Competition is inevitable, that is why it’s wise to prepare for it and immunize yourself with difficult to copy differentiation where possible. A pure focus on implementing new features as fast as possible in an effort to outrun the competition is unlikely by itself to be enough. Here are some barriers you can erect that are often difficult to duplicate, or at least duplicate rapidly:
- Customer satisfaction: customer relationships with a track record of support and evolution in services. Focusing on customer satisfaction erects a barrier an is always a good idea.
- Proprietary data, info, or know-how that complements functionality
- Beyond user data, e.g. link data for user relationships that’s “owned” by both users but maintained by the service, for example a LinkedIn Recommendation.
- Other examples: a custom dictionary or taxonomy, a proprietary set of business rules/logic
- Partner relationships: Developing key partnerships or other third party relationships that are either explicitly exclusive or effectively exclusive can be both a source of unique value and further differentiation against competitors.

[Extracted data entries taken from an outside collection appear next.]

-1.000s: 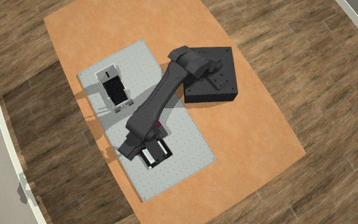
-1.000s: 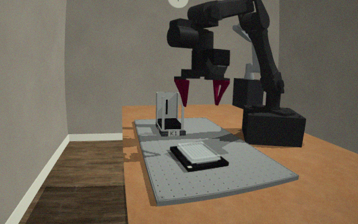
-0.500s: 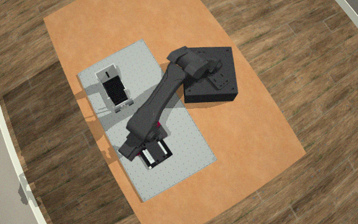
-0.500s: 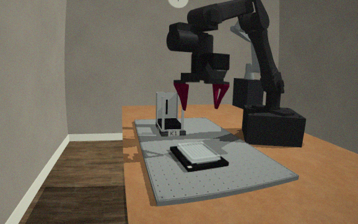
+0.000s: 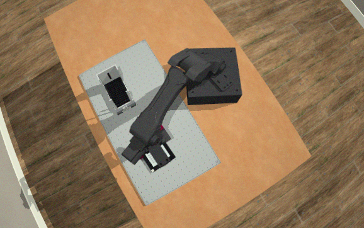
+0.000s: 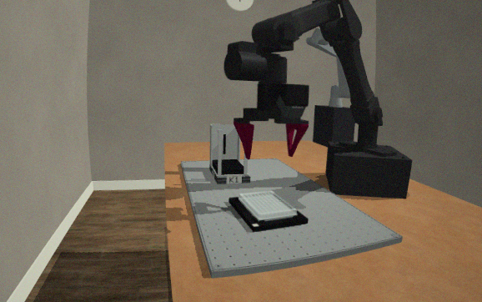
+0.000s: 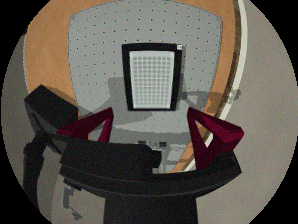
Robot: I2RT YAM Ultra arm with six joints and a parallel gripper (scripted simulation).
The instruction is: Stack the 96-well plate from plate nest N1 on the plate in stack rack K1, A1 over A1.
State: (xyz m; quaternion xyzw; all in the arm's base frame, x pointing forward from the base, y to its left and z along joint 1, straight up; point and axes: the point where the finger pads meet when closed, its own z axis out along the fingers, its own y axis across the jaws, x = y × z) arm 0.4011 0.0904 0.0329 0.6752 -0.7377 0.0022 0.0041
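My hand is 110 mm above the white 96-well plate. From my hand the other things lie so: K1 label: 10 mm behind, 220 mm to the right, 120 mm below; then pale A1 mark: 60 mm ahead, 70 mm to the left, 120 mm below; then black plate nest N1: 130 mm below.
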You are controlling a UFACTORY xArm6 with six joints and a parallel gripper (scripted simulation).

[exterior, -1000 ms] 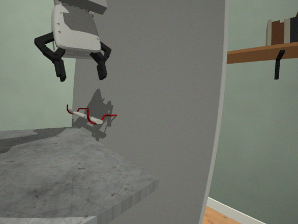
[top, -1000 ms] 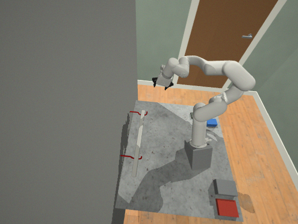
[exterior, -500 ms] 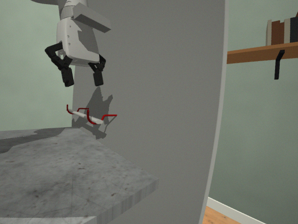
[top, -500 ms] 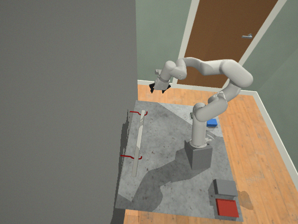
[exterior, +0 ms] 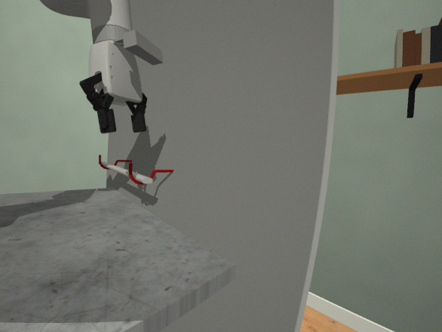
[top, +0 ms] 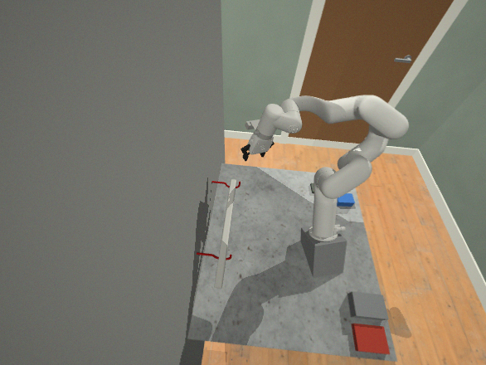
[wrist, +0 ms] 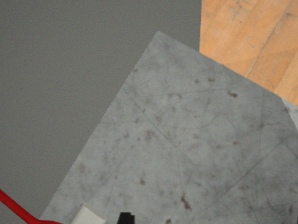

- Knowledge of a customer’s future plans and needs: jointly committed private roadmap helps to maintain alignment. Taking the time to do joint planning with key customers makes you much harder to displace.
- Network size in network driven businesses: Metcalfe’s Law works in your favor if you are larger (and against you if you are not).
There are many more: only commodities–products with a fixed spec or non-evolving feature set–are purchased purely on price (and delivery).